- **Exercise aim**
Start at the first line of the listing below. Write out each line exactly, stopping after the one that contains "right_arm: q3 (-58".

- **Provided data**

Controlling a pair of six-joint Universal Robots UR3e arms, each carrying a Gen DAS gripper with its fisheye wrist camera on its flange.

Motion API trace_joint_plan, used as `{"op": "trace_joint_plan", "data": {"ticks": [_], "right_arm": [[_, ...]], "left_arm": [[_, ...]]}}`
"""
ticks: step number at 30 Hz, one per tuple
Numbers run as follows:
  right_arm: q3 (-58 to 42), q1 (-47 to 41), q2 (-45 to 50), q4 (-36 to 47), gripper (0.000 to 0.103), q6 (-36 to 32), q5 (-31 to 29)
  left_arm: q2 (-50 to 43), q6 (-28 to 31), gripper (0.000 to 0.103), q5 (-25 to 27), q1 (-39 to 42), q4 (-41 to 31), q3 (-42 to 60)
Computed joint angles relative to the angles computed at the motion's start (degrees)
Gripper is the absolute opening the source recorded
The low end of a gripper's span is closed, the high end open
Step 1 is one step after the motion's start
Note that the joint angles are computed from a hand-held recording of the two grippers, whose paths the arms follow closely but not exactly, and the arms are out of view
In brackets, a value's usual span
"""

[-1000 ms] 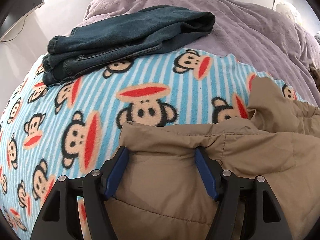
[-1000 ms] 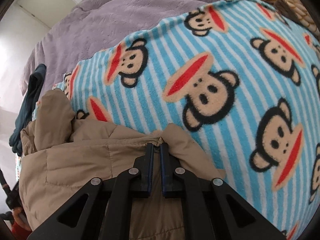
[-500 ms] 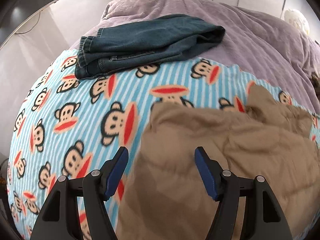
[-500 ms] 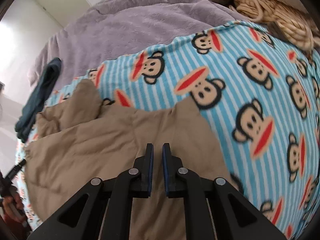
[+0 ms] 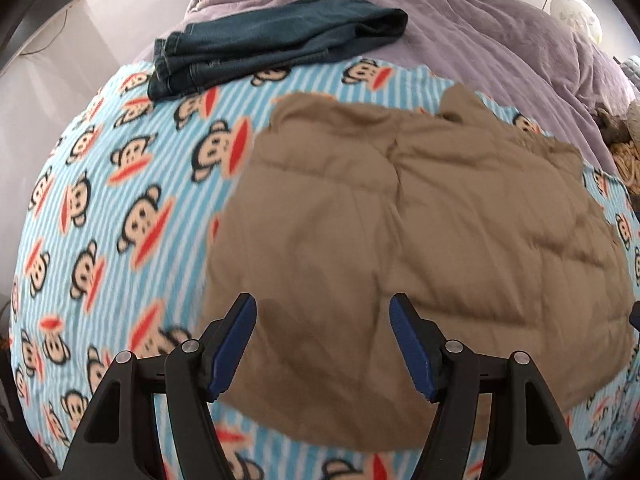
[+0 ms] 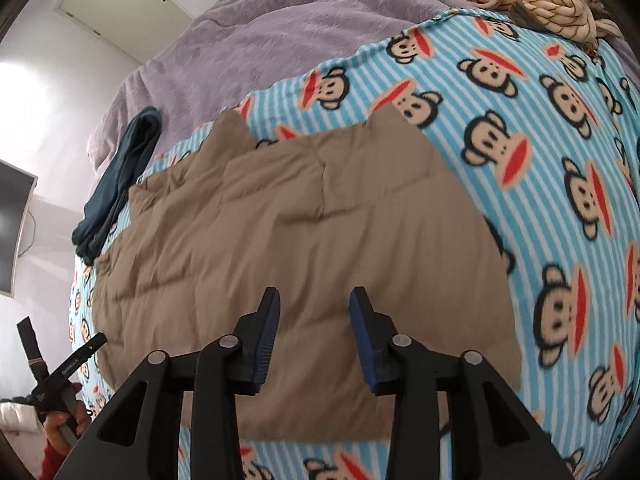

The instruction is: Fold large clothes

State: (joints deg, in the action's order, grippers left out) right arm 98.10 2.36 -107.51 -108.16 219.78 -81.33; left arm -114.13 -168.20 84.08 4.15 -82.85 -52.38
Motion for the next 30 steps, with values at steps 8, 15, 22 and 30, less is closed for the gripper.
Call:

- **Task response**
Controlling a pair of six-joint Universal Robots UR3e arms, each carrying a Gen DAS gripper with its fisheye wrist camera on its flange.

Motion API trace_joint_plan, used as `{"op": "trace_joint_plan", "data": {"ticks": [_], "right_arm": [[_, ...]], "left_arm": [[_, ...]]}}`
"""
ticks: step number at 30 Hz, one per tuple
Numbers run as follows:
  right_arm: q3 (-58 to 42), q1 (-47 to 41), q2 (-45 to 50), q4 (-36 to 47), gripper (0.000 to 0.103), q6 (-36 to 32), q5 (-31 to 29)

The response is finished.